One increasingly appealing form of analytical AI is sentiment analysis, which involves asking AI to listen to a voice or read the text to examine the intent, emotion, and feeling behind a sentence. With sentiment analysis, companies can ensure they’re delivering an excellent customer experience.
Enterprise AI Type 5: Functional AI
Finally, functional AI is another area of intelligence capturing more attention in the age of digital transformation. The primary form of functional AI most companies will be familiar with is intelligent automation. With functional AI, companies can create systems capable of recognising specific triggers or events and responding in a certain way without human intervention.
For instance, if a sensor empowered by AI in your manufacturing facility detects an increase in temperature in a machine, it can automatically alert a technician, and implement cooling mechanisms. This reduces the risk of maintenance issues and downtime.
Functional AI solutions can be built to follow specific workflows and perform certain actions under unique circumstances. With functional AI, companies can reduce the number of repetitive tasks human employees need to work on each day, and improve the efficiency of the overall company. It’s even possible to proactively serve customers and reduce breakdowns this way.
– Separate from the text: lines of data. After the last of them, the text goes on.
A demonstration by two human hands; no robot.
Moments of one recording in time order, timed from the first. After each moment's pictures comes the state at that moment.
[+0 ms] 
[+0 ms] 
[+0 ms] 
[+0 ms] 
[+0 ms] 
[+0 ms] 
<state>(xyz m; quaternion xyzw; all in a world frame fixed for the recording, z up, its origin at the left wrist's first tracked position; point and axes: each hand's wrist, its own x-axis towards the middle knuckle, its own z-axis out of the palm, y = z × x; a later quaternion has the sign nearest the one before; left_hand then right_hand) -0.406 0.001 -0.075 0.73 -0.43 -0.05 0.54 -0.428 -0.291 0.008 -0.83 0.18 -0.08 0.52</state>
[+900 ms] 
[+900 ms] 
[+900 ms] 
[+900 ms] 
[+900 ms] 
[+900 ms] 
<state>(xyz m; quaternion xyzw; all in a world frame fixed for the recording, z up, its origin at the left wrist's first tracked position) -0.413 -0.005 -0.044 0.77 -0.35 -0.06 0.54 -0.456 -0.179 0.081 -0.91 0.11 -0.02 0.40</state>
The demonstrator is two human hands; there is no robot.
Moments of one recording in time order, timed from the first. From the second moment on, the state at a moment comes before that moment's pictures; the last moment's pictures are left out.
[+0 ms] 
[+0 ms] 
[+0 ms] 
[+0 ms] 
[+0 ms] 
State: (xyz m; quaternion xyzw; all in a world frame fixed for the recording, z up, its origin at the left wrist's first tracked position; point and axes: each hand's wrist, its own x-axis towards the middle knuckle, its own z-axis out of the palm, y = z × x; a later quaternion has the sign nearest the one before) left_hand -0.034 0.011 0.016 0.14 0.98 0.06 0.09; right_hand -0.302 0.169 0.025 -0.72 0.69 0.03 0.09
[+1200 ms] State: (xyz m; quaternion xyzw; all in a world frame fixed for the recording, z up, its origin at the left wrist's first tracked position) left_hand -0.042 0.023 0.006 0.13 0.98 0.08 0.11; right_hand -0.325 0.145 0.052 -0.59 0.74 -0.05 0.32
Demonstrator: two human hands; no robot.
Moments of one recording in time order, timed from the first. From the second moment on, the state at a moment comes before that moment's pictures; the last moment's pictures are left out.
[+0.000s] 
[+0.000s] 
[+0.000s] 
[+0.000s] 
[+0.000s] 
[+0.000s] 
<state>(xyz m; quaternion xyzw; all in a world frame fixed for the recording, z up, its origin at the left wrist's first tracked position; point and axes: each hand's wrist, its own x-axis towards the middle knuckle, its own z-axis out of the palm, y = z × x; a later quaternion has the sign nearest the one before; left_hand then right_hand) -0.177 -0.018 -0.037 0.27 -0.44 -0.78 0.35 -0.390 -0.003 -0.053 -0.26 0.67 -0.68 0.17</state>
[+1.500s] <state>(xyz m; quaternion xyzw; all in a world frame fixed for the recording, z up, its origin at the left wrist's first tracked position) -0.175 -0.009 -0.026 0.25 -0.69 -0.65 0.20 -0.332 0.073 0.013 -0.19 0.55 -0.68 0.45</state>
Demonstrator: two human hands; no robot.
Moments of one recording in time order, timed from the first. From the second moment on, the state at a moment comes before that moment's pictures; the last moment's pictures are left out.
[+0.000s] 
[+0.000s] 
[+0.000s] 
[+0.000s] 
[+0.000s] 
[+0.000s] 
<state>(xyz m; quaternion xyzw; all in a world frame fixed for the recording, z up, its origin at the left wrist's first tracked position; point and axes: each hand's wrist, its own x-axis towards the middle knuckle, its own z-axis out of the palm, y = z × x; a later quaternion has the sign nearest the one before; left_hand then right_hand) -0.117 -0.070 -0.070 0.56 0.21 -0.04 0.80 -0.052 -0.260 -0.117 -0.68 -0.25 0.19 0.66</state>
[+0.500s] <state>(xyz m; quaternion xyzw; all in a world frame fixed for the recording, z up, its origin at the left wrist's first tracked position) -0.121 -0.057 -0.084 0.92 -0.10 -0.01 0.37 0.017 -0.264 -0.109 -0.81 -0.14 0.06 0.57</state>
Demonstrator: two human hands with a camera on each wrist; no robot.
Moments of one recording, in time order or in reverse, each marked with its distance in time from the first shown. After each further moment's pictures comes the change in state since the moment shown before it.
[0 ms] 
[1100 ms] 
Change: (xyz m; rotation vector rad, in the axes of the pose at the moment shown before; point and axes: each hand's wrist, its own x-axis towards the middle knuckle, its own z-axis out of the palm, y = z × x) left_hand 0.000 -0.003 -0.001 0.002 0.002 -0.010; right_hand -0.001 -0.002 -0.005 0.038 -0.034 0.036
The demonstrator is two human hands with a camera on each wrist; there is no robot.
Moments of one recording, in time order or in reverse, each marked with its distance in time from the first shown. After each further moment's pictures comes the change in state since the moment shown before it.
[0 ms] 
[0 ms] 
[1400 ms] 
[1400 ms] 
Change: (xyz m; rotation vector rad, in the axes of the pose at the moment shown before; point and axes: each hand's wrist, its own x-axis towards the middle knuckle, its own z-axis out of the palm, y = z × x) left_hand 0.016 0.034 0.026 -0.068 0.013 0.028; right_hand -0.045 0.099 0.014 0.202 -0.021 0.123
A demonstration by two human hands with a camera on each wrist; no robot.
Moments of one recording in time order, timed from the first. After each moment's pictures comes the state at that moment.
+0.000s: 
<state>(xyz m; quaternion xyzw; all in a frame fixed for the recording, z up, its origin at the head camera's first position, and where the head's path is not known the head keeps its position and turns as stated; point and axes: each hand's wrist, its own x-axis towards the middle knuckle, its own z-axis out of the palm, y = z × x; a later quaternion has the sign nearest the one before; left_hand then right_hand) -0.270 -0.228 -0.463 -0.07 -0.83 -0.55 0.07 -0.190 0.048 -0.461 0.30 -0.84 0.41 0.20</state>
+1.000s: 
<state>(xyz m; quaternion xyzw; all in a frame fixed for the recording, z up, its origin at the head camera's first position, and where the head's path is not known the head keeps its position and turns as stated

The Rising Demand for Enterprise AI
Artificial Intelligence is rapidly becoming a must-have investment for many companies in the digital age. As business leaders look for ways to make their teams more productive and efficient, AI solutions represent an excellent source of support. The right tools can augment and enhance your team, reduce the risk of errors, and improve productivity.
The question for most enterprises today isn’t whether they should consider getting involved in the AI landscape, but where they should begin their journey.